Axiom of regularity (foundation). Every non-empty set $X$ has an element $y$ that is disjoint from $X$. In other words, $$\forall X\,\left(X\neq \varnothing \Longrightarrow\exists y\in X\,\left(y\bigcap X = \varnothing\right)\right) \tag{R}$$
What would happen if the axiom of regularity is replaced with the axiom $$\forall Y\,(Y\notin Y),\tag{Nei}$$
i.e. "no set $Y$ can be an element of itself"? Clearly the axiom of foundation implies $(\text{Nei})$. On the other hand, in ZFC the axiom regularity is equivalent to there being no countable descending $\in$-chains of any kind whereas $(\text{Nei})$ says essentially that there are no $\in$-chains of the constant kind. While this is not a proof, I would intuitively assume that $(\text{Nei}) \Longrightarrow (\text R)$ does not hold in general in ZFC. If this is true, one would forfeit some results if $(\text R)$ is replaced by $(\text{Nei})$ already in ZFC. So
- What are some of the more stark consequences of replacing $(\text R)$ with $(\text{Nei})$ in ZFC? In other words, are there important or intuitive/desirable theorems which become unprovable in ZFC – $(\text R)$ + $(\text{Nei})$?
- How about in ZF?
I am especially interested if there are results that are lost which could be described as "intuitive" or "elementary". By browsing through Halmos's Naive set theory, which does not have the axiom of regularity, a newbie like myself would gather that there are no profound consequences for the puropses of elementary set theory.
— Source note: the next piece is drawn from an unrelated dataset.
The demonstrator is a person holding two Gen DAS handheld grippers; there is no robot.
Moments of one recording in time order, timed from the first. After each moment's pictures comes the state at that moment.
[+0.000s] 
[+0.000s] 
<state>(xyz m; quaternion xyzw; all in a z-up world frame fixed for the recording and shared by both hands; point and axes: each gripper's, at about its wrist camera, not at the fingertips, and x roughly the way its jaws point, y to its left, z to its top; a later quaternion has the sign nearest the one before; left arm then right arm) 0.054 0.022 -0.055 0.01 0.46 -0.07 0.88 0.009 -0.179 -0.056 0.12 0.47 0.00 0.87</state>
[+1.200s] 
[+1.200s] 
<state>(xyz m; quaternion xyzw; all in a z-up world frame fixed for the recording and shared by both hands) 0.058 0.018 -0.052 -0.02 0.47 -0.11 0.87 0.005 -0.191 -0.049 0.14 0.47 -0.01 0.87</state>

And if the purpose of regularity in elementary set theory is to simplify the proofs of some results (seemingly exclusively of the $x\notin x$ type), it also seems that assuming $\text{(Nei)}$ instead of $\text{(R)}$ would further simplify the situation by virtue of being a more natural axiom in its syntacitc form and intuitive content.
Or is this replacement a bad idea in the long run?